Civil Actions by Workers
But that is not where the enforcement efforts ended. Enforcement of the Virginia misclassification laws are not limited to the Commonwealth bringing a criminal action. Workers affected by their misclassification may bring a civil action for lost wages under federal and state law, which include penalties, such as trebling the damages if proven. In October 2020, laborers working for some of the same drywall subcontractors, and others, filed a class action in federal court claiming that they were improperly classified as independent contractors instead of as employees. They filed under the Virginia statute as well as the federal Fair Labor Standards Act (“FLSA”). See Moran, et. al. v. Agent Wall Sys., Inc. et. al., Civil Action 3:20-cv-00823- (E.D. Va. October 22, 2020). The laborers had been hired through various labor brokers, but claimed they should be considered employees of both the labor broker and the drywall subcontractor.

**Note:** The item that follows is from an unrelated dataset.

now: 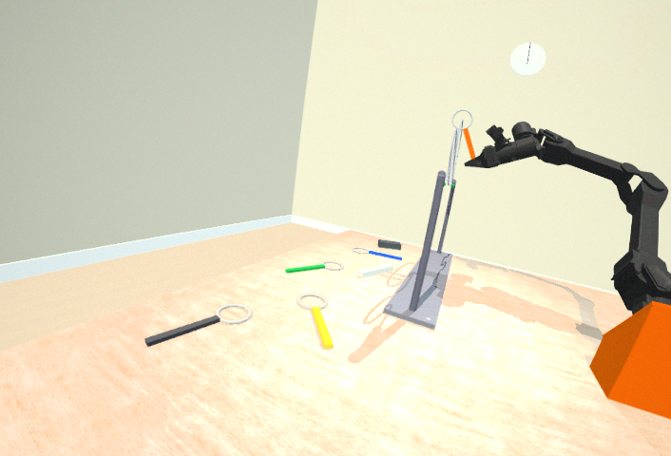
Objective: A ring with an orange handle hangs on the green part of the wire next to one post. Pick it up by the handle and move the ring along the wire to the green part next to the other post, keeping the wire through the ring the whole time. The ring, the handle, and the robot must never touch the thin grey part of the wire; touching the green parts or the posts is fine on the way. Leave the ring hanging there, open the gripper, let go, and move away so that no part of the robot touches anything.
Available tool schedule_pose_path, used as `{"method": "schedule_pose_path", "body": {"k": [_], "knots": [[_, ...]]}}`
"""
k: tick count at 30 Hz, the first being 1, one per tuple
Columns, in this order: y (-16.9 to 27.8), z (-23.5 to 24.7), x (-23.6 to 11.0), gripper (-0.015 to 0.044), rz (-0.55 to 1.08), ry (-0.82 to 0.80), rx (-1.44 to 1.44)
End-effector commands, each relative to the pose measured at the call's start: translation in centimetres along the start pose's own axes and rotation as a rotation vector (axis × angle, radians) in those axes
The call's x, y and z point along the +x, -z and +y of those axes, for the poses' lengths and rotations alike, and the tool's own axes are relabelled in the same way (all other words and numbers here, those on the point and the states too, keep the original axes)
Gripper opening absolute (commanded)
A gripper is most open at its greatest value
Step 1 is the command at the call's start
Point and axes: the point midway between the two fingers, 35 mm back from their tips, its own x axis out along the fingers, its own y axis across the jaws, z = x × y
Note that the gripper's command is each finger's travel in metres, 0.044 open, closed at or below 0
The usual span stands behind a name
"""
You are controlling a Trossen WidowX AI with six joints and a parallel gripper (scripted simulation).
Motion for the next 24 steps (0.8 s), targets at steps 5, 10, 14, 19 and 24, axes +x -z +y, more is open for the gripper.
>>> {"method": "schedule_pose_path", "body": {"k": [5,10,14,19,24], "knots": [[0.1,-0.5,0.0,-0.0150,-0.009,0.046,-0.094],[0.0,-0.7,0.0,-0.0150,-0.016,0.072,-0.150],[0.0,-1.0,0.1,-0.0150,-0.022,0.092,-0.195],[0.0,-1.2,0.1,-0.0150,-0.030,0.118,-0.252],[-0.1,-1.5,0.1,-0.0150,-0.038,0.144,-0.308]]}}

In December, 2020, a second group of laborers working for another subcontractor brought almost identical claims in Richmond federal court under the Virginia and the federal misclassification provisions. See Rosales, et. al. v. Capital Interior Contractors, Inc., et. al., Civil Action 3:20-cv-00916 (E.D.Va. December 1, 2020). The laborers claimed, among other things, that the subcontractor failed to pay them overtime constituting a violation of the Virginia Wage Payment Act, which would permit them to recover up to three times the amount of unpaid overtime. In January, 2022 the Rosales case settled. The defendant companies agreed to pay the Primary Group in the class action two times the amounts of alleged underpaid wages that Plaintiffs’ counsel had calculated for each participating class member, plus an additional $400 for each Plaintiff. In addition, defendants agreed to pay $86,000 for Plaintiffs’ attorney fees.
Making the Right Decision
As evidenced by the above referenced criminal and civil cases, the fallout for misclassifying an employee as an independent contractor can be substantial. Employers not only need to be concerned about federal laws prohibiting such practices; it is now clear that Virginia law similarly prohibits such practices. Wage and tax theft statutes are now in place in Virginia that are designed to compensate victims and incentivize employers’ compliance with lawful wage payment practices.
Determining whether a potential hire is an employee or an independent contractor is not always clear cut. Employers in Virginia should consult with experienced legal counsel in making their employment related decision as to how to properly classify their workers as employees or independent contractors. A wrong decision can result in criminal and civil liability.